> **Information shown**:
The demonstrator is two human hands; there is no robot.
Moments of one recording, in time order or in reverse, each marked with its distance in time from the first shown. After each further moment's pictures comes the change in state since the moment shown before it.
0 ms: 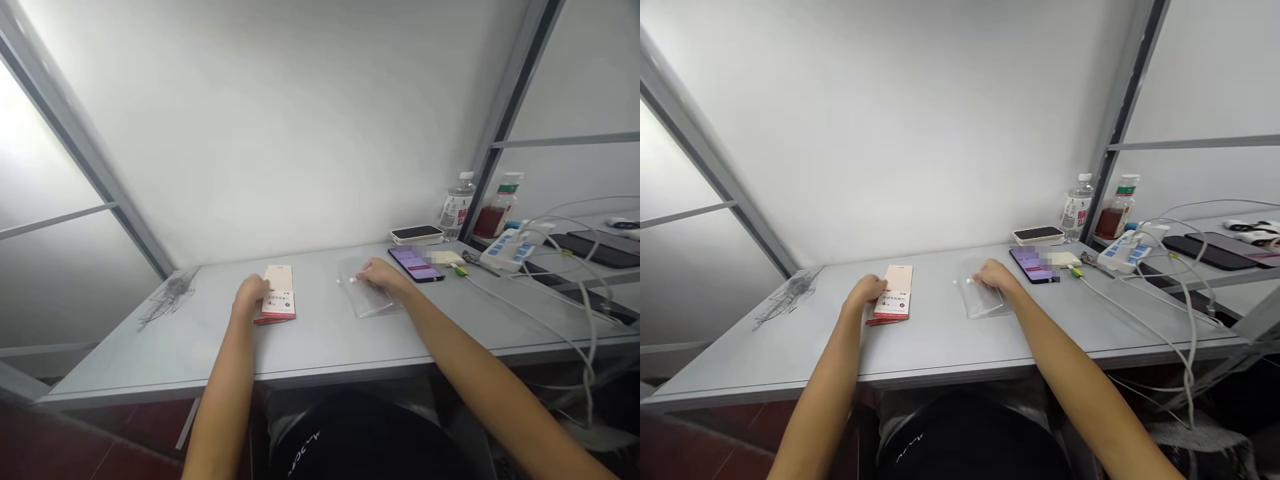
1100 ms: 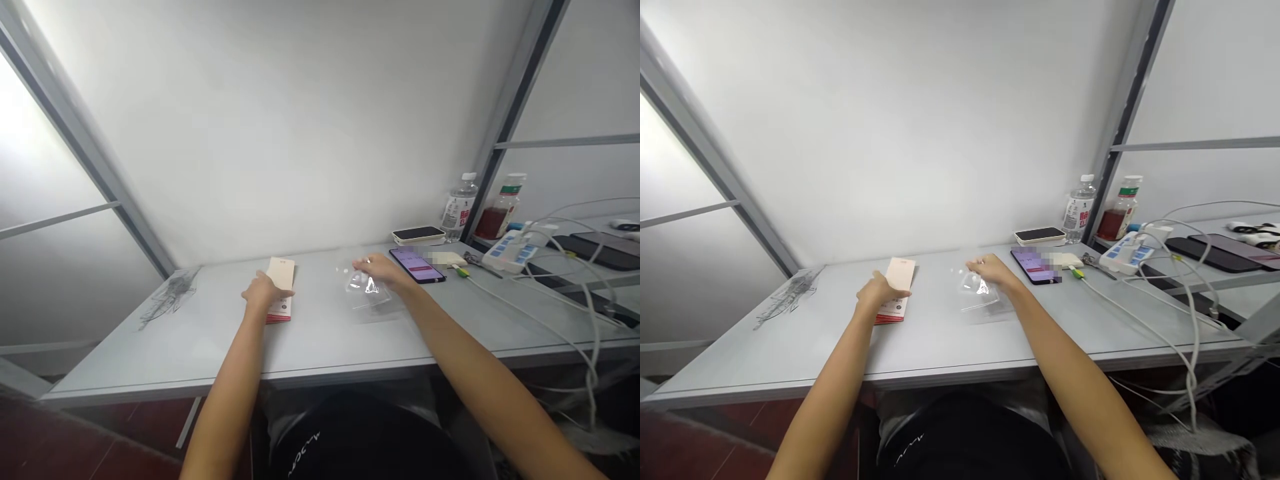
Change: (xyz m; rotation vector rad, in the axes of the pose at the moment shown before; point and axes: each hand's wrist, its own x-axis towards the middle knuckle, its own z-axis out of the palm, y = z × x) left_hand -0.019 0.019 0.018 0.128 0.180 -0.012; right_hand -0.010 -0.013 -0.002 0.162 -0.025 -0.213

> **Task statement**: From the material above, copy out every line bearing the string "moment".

> **Answer to this exercise**:
Moments of one recording, in time order or in reverse, each marked with its distance in time from the first shown. After each further moment's pictures comes the change in state since the moment shown before it.
Change: (xyz m; rotation vector rad, in the axes of the pose at the moment shown before; point and axes: each hand's wrist, its own x-axis towards the middle knuckle, its own z-axis out of the palm, y = z × x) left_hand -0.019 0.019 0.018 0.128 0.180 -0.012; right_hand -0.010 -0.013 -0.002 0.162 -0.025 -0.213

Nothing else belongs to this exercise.